Revised: From the clarifications it appears that the conical approximation of data points is only a rough one. However the apex is known, which leads to a revised suggestion of projecting points onto a sphere centered at the apex, which would lead to a rough circle of points on the sphere (these points would be exactly on a "small" circle of the sphere if the original data were actually on a cone).
Given the points on a sphere, one might proceed by fitting a small circle (great circles on a sphere being a special case) in a total least squares sense, i.e. minimizing the sum of squares of spherical distances from points to the fitted circle. This is a nonlinear problem, but it involves only three parameters (the radius and two coordinates for center of the circle). See Fujiki and Akaho, 2007 for exposition of both the 2D and higher dimensional analogs, and its references to the literature.

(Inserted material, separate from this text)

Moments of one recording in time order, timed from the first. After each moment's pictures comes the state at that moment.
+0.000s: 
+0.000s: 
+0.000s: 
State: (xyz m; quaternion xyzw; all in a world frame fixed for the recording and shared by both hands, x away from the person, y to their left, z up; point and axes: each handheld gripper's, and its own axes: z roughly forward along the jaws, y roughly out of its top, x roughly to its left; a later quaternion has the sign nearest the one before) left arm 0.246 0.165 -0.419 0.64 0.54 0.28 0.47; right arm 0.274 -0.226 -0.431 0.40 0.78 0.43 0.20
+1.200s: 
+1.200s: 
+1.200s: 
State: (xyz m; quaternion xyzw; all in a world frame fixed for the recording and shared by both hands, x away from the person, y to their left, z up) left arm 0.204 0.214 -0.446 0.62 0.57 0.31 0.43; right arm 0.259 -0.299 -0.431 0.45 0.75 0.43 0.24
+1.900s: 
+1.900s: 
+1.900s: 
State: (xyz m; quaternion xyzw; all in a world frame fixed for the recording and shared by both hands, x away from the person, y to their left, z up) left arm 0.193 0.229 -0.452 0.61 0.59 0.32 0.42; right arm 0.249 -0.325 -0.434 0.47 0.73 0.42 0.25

Your interest seems primarily to be identification of the axis of rotation, i.e. the pole that corresponds to the spherical circle. See here for some software tailored to this problem.
I think we should be careful about an approach that assumes points having a roughly uniform distribution over (around) the surface of a cone. If they were, it would make spotting a "V" shape in a slice of the data more likely, but perhaps there are more robust approaches (less dependent on an even sampling of points).
[Something else to keep in mind is that mathematically a cone proceeds in both directions of the axis through its apex. Therefore an ideal slice of the data through a plane containing the apex might reveal an "X" rather than a "V" shape.]
One possibility would be to assess for a candidate "apex" point $A$ of a cone, what axis gives the most tightly clustered slopes of lines passing through the sample points and the "apex". The axis is generated by a unit vector $U$ from $A$, and the slopes through sample point $P$ can be associated with a dot product of $U$ with $P - A$ divided by $||P - A||$.
In fact we might weight these slopes so that samples close to $A$ are less important than points far away (since the points close to $A$ are close to the cone regardless of what axis is chosen), and this suggests weighting by $||P - A||$, thereby cancelling the division used above.
This replaces the search for a "good slice" of the data with a search for a good approximation of the cone's apex.
The problem is of some importance in the field of computer vision and robotics. In this book chapter by Chernov and Ma, Least Squares Fitting of Quadratic Curves and Surfaces (2011), some improvements are sought using a "fast projection" method of Dave Eberly. The authors treat three non-degenerate quadratic surfaces in 3D, ellipsoids, hyperbolic paraboloids, and hyperboloids of one sheet, and mention without details that elliptic paraboloids and hyperboloids of two sheets can be treated similarly. A cone, however, is a degenerate quadric surface, intermediate between the hyperboloids of one and two sheets. I'd expect that the procedures described by Chernov and Ma would adapt readily to this specialization.
Best Answer
I think I found a solution.
The point $(x,y,z)$ is not only on the hyperbola, but also on the circle that results from intersecting the cone with the plane defined by $x$ and that is given by the equation $y^2+z^2=r^2$, where $r=\sqrt{y^2+z^2}$ is the radius of the circle, which has its center in $(x, 0, 0)$.
Now that I have the radius $r$ and length of the cone $x$, I can find the angle of the cone $\alpha=arctan(r/x)$, which was what I was looking for.
Tl;dr: $\alpha=arctan(\sqrt{y^2+z^2}/x)$.